* Prompt: Extract the lines beginning at the one that holds "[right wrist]" and ending at the final line of the material below, keeping them exact and leaving out all pictures.

■ ■ ■

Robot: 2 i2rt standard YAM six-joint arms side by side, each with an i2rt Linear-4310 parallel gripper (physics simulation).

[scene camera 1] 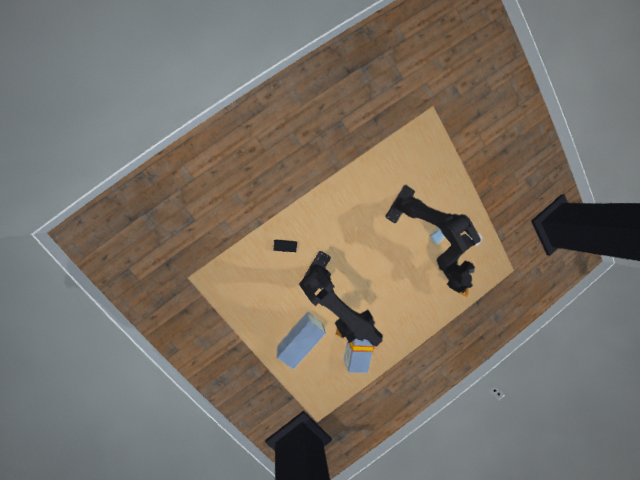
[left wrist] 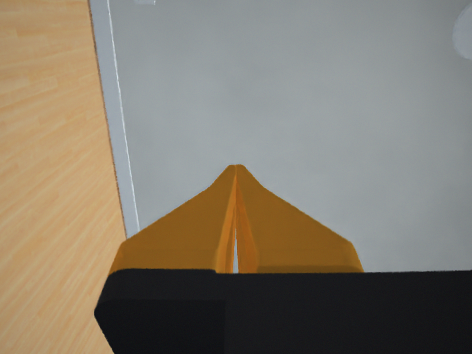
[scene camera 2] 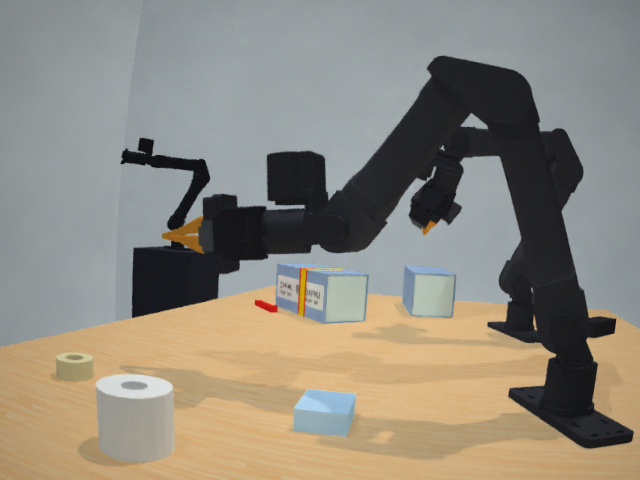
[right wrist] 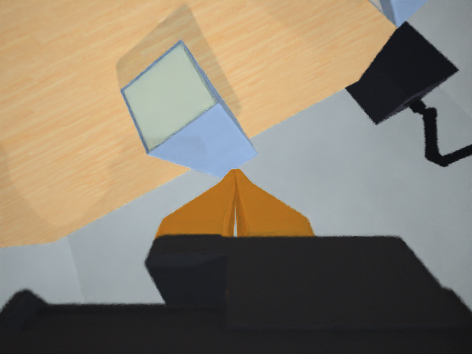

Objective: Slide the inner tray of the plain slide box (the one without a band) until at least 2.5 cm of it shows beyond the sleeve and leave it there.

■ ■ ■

* Answer to this task:
[right wrist] 

Objective: Slide the inner tray of the plain slide box (the one without a band) until at least 2.5 cm of it shows beyond the sleeve and leave it there.

That completes the output.